Im Struggeling trying to show that this are linearly independent. So let $\lambda_i \in R[\sigma_1,\dots,\sigma_n]$ and: $$ \lambda_0 +\lambda_1 z^1+ \dots + \lambda_{n-1}z^{n-1}$$ be a polynomial with $x_n$ as root. The claim which I think is right (because it seems similiar to other similar contexts) would be that then also $x_1,\dots,x_{n-1}$ have to be roots and so this polynomial can't have degree $n-1$. But Im not able to show this.
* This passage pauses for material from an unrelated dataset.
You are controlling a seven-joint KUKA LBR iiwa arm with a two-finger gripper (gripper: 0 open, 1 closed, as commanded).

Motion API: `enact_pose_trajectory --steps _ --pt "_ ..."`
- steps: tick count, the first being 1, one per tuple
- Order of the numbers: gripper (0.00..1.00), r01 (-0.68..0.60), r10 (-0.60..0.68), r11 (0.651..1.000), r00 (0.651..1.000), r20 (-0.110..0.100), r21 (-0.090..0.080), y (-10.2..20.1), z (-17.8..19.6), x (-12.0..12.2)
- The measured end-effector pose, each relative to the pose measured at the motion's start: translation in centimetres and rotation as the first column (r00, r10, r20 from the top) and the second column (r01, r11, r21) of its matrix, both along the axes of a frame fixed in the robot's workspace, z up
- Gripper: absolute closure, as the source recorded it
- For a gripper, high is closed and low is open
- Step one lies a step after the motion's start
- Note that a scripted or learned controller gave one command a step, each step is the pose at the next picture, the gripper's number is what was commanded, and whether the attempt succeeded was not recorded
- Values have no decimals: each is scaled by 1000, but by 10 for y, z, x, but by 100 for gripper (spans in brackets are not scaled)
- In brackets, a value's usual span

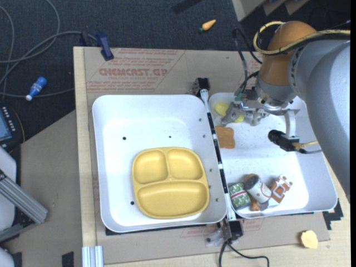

Is this the right approach and how can I show this?
For the linear independence point: this is supposed to be well-known if $R$ is a field so I'll assume that $R$ is an arbitrary ring.
Letting $\sigma_{n,i}$ be the $X^i$ coefficient of $\prod_{j=1}^n (X-x_j)$.
If $\sum_{l=0}^{n-1} c_lx_n^l=0$ with $c_l\in R[\sigma_{n,0},\dots,\sigma_{n,n-1}]$ not all zero,
the $c_l$ are also $n$-variables polynomials $\in R[x_1,\ldots,x_n]$, let $A\subset R$ be the finite set made from all their coefficients,
$A$ generates a finitely generated $\Bbb{Z}$-module $M\subset (R,+)$, there exists some prime number $p$ such that $M/pM\ne 0$,
so there exists a non-zero $\Bbb{Z}$-module homomorphism $\phi:M\to M/pM\to \Bbb{F}_p$.
Let $c_l^{\phi}$ mean applying $\phi$ to the coefficients of the polynomials $c_l\in M[x_1,\ldots,x_n] $,
so that $c_l^\phi \in \Bbb{F}_p[x_1,\ldots,x_n]$.
You'll get that the $c_l^\phi$ belong to $\Bbb{F}_p[\sigma_{n,0},\dots,\sigma_{n,n-1}]$ and that they are not all zero,
so that $\sum_{l=0}^{n-1} c_l^\phi x_n^l=0$ will contradict that the $\Bbb{F}_p(\sigma_{n,0},\dots,\sigma_{n,n-1})$-minimal polynomial of $x_n$ is $\prod_{j=1}^n (X-x_j)=X^n+\sum_{i=0}^{n-1} \sigma_{n,i} X^i$ which has degree $n$.